Design Patterns for Avionics Control Systems (1994) - andrewvc
http://gee.cs.oswego.edu/dl/acs/acs/acs.html?1

======
andrewvc
Interestingly, one finds 'reactive' programming in such old systems. What's
old is new again!

 _" From a structural perspective, an ACS may be seen as an instance of a
Model-View-Controller (MVC) design[7]. An ACS maintains a ``reactive'' model
of the world that is controlled via updates in response to new data sources"_

------
HeyLaughingBoy
It's interesting that the GoF Design Patterns book was already out at this
time. I didn't know it was that old. In 1994 I had only a vague idea of what
OO design was.
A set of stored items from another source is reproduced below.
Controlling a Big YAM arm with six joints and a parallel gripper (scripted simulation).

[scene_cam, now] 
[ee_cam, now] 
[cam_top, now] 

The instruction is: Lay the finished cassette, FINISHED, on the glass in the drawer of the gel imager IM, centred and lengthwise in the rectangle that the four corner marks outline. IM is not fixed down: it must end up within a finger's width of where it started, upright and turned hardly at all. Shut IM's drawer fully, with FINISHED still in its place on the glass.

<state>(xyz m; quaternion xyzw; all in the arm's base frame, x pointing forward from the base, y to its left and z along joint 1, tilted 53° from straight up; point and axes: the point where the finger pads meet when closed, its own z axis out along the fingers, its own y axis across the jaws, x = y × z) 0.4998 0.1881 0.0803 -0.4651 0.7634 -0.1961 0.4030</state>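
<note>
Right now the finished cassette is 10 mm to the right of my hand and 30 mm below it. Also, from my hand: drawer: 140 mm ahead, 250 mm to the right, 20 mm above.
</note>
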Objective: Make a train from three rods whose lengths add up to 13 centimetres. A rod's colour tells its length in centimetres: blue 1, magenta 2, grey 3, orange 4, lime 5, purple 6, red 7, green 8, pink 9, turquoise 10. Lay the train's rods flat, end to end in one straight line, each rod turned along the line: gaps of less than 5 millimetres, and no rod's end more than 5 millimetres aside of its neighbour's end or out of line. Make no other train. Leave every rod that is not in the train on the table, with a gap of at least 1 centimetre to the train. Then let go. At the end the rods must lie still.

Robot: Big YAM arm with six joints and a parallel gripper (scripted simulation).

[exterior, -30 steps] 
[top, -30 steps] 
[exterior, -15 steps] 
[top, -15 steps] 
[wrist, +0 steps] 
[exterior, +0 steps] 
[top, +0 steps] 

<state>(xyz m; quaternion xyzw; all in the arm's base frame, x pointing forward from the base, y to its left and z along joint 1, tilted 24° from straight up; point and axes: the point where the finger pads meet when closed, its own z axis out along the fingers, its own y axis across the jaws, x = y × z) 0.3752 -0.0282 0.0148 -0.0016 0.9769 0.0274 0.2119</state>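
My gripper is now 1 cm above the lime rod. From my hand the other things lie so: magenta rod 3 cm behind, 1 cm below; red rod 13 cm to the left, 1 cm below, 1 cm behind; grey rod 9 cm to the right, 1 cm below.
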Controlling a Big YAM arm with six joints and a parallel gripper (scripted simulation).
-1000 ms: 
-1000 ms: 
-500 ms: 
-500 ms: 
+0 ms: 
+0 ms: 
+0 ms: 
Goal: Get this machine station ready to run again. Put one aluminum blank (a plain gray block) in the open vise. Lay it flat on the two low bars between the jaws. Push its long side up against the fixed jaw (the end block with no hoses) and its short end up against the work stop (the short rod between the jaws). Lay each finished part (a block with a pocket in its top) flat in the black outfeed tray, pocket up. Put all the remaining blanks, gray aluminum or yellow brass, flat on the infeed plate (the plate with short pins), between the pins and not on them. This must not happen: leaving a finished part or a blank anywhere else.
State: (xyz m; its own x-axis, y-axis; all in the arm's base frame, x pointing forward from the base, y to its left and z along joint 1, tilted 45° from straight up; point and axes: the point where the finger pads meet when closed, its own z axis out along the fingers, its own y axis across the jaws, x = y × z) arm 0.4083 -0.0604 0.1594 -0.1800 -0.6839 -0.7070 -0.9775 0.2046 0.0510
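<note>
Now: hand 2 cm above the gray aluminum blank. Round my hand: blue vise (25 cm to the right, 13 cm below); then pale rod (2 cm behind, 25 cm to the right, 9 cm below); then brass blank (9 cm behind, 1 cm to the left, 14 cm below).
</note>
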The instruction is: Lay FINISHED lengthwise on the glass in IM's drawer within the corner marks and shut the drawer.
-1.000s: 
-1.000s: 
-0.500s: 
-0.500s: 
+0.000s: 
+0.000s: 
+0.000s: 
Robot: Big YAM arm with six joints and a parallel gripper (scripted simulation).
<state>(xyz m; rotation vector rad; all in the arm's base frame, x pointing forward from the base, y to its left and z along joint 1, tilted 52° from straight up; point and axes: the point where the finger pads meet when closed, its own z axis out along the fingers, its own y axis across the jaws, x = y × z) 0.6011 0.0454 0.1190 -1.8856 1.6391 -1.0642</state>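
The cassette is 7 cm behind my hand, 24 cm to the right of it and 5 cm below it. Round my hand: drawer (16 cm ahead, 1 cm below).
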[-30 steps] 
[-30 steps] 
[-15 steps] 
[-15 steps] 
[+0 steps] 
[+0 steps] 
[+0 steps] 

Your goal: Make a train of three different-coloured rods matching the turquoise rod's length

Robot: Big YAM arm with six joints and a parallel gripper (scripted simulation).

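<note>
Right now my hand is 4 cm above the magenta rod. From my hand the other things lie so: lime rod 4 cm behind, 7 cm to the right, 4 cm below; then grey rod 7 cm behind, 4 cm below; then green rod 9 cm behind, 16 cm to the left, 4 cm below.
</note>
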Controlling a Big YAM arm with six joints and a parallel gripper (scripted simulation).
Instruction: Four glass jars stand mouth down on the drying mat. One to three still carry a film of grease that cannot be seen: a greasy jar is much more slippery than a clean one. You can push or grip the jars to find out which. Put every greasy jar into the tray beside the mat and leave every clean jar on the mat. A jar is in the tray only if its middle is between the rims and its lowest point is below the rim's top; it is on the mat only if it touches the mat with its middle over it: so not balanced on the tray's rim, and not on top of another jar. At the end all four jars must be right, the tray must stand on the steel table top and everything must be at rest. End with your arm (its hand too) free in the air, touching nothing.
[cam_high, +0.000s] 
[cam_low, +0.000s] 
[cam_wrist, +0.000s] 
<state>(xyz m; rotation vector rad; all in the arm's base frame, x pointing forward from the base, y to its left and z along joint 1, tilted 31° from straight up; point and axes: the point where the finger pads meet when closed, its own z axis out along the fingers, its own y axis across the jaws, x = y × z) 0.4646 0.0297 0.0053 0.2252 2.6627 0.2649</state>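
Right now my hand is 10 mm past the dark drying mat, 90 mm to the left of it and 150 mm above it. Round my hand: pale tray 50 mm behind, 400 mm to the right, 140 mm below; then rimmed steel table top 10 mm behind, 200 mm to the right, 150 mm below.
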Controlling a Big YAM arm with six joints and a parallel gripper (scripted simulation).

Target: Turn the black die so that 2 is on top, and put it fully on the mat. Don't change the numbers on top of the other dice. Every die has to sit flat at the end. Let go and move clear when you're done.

I was still mostly designing hardware and in my area of
software (embedded systems), there were still lots of arguments over whether C
should be used instead of the various Assembly languages!

After having to implement 16-bit long division in assembly on a processor that
only had a single 8-bit accumulator I vowed to never again use a CPU that
didn't support C very well. One painful experience was enough to cause me to
switch.

That MVC was in use for this isn't surprising: by early 1998 I was seeing it
being strongly advocated for embedded systems user interfaces.

------
andrewvc
I should also add that this is written by Doug Lea, the same guy behind a lot
of java.util.concurrent.